Well, maybe they were too ashamed of it because it looks like half-finished VP8 specification without source code in the appendix. It has the same passages written by Captain Obvious like this passage:
A reasonable “divide and conquer” approach to implementation of a decoder is to begin by decoding streams composed exclusively of key frames. After that works reliably, interframe handling can be added more easily than if complete functionality were attempted immediately.
And very informative things like:
const Prob kfUVmodeProb [numUVmodes - 1] = { ??, ??, ??};
Nevertheless, it was my primary source along with the binary specification which obviously has all those missing tables, pieces of code and more.
So let’s move to overall VP7 description. VP7 is Duck rip-off of H.264: the same coding method as used in VP5 and VP6 (to the point where I could reuse bits for decoding coefficients and motion vectors from my VP5/6 decoder) with overall structure of H.264 (4×4 blocks clustered into 16×16 macroblocks, optional separate 4×4 block for luma DCs, spatial prediction and such). It’s funny that if you consider how it does certain things then VP8 looks like a very minor improvement on VP7 (fixed probabilities are internally calculated from the fixed tree weights, golden frame can be partially updated after decoding a frame and other details). Another fun fact is that VP7 decoder recognizes three FOURCCs—VP70
, VP71
and ONYX
(and you can still see onyxc_int.h
in libaom
). VP71
is claimed to be error-resilient profile and it has some small changes in frame header and it can signal to preserve scan order and some frequencies (that cannot be changed regardless) and restore them after the frame has been decoded.
The nastiest part there is so-called macroblock features: if they are enabled then each macroblock can have something in its decoding process altered. First feature forces decoder to use different quantiser for current macroblock, second one tells decoder to use different loop filter strength, third one tells decoder to update golden frame with this macroblock and the last feature tells decoder to reconstruct macroblock in weird way. There are two parts there: residue reconstruction (i.e. how to apply reconstructed 4×4 blocks to the macroblock) and motion prediction. Residue reconstruction has four modes: normal, interlaced, very interlaced (i.e. using every fourth line instead every second one) and koda extremely interlaced (each 4×4 subblock is treated as 16×1 line instead). Motion prediction has all these modes and also warped motion (when you copy not from a rectangle but rather from a parallelogram with 45-degree angle). I can understand many things but “copy from a line like it’s a 4×4 block” is too much for me and thus I left it unimplemented (not that I have any samples for it either).

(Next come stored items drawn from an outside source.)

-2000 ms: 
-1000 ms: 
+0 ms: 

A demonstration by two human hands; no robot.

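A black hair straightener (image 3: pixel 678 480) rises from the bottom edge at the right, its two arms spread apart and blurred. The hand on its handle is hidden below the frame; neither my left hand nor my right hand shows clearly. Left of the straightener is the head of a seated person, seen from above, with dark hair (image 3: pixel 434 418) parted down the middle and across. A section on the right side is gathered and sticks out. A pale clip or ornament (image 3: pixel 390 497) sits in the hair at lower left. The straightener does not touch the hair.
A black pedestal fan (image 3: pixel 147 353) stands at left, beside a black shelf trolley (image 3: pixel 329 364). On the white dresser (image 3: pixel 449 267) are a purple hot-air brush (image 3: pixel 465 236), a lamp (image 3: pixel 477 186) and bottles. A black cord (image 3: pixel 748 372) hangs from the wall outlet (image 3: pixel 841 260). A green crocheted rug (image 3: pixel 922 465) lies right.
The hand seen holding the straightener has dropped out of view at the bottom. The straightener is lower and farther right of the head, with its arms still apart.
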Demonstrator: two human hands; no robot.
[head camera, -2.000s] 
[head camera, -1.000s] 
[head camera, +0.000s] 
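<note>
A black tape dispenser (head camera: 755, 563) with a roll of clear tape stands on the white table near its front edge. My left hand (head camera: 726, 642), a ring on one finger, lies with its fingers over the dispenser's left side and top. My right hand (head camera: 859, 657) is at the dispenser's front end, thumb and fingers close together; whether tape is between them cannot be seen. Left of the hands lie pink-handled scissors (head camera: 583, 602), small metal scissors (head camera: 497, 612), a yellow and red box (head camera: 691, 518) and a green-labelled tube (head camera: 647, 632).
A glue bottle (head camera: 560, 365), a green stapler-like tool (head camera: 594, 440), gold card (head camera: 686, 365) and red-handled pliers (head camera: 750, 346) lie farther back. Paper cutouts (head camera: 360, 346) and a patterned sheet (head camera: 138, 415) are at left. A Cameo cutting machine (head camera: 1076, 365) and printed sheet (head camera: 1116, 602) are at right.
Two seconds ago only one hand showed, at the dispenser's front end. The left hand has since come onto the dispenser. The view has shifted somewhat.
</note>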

But other than that I have all features implemented (even though I don’t have samples to test them) and decoder produces recognizable picture so I’m happy with that and can move to other things as I stated in the beginning.
And in the unlikely case somebody reads this post and asks that question—no, I’m not going to implement VP8/VP9/AV1 decoder. Those are not Duck codecs and I’d rather reverse engineer some obscure codec instead.
I do not have time to read full post. Keep REing all obscure codecs except sheervideo!
I’ve REd SheerVideo once, that should be enough. But there may be still some third-party QuickTime codecs left to RE. That means I’ll have to add MOV demuxer eventually as well.
Yes, media101 codec and BeHereiVideo
All things must come to an end. Great job. Looking forward to you talk.